July 06, 2007 12:58 PM
Driv3MeFar
Quote:Original post by Ravuya
I think we should've paid the Russians to leave Simonyi in space until he apologizes for the war crime that is Hungarian notation.


Hey, Apps Hungarian is actualy useful. It's Sys Hungarian that got it all backwards.

See: Joel on Hungarian Notation.

On topic: What I use at work is "whatever the hell everything else is in the area I'm working on". Sometimes it's Pascal style, sometimes it's Camel, sometimes it's Hungarian.
July 06, 2007 02:05 PM
Ravuya
Incidentally, yes, we use FxCop at work with the dictionary and anal retentiveness (retention?) cranked up to 11. It's a wondrous tool; makes me wish PC-Lint still existed so my home C++ code was as good as my work C# code.

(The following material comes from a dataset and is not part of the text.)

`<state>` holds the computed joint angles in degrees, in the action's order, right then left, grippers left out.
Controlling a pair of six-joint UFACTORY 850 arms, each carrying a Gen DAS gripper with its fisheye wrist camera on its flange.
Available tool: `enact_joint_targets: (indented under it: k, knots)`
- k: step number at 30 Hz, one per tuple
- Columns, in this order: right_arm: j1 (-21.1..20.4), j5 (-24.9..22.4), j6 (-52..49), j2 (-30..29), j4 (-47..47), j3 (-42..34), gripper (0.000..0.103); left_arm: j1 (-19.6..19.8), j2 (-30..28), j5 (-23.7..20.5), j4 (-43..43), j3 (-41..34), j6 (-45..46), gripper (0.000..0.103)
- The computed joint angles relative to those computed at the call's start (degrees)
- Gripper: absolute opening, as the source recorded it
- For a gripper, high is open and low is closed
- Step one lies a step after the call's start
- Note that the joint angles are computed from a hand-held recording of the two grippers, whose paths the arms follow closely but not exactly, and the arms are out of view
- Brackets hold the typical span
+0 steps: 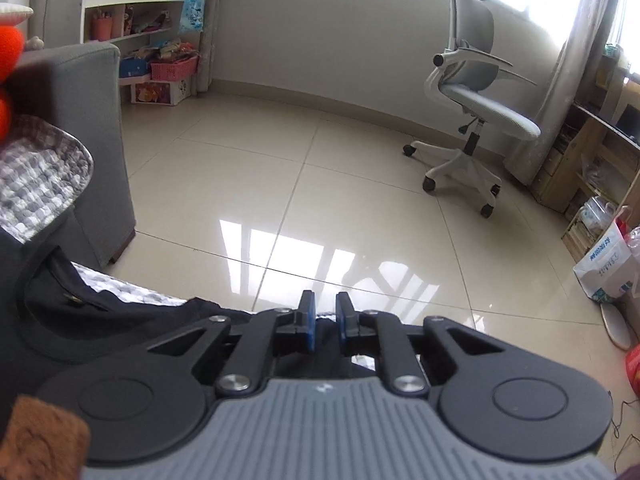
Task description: Fold clothes
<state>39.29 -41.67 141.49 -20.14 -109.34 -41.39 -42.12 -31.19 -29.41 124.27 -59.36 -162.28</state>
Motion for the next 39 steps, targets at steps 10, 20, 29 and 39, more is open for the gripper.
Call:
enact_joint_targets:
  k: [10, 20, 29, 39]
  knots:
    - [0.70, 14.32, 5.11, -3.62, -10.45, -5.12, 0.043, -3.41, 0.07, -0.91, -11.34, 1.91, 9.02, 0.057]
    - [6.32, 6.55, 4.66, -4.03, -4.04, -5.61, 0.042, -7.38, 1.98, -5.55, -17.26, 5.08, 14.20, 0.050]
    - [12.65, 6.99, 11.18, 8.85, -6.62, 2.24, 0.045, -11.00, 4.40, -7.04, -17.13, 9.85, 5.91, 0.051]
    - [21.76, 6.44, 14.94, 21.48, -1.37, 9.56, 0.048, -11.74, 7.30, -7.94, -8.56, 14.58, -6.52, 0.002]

Driv3MeFar: Apps Hungarian looks a whole lot better than the crackheaded version that's used inside the Win32 API. Guess we'd better leave Petzold in space instead.

Incidentally, the Apps Hungarian style is a refactoring pattern; that of the descriptive variable, which I use obsessively at the cost of performance (although I prefer to write something like unsafeName and safeName rather than usName and sName because us and s aren't words).
July 06, 2007 04:21 PM
Emmanuel Deloget
i don_t use any uppercase letter when i_m coding; and i like these lowercase and underscores; this way i stick to the c_plus_plus way of naming things, and this is something i find clean and easy to read;

camel_case and pascal_case are now a thing o the past in my code; to be honest, now that I_m used to this, i find camel_case and pascal_case disturbing.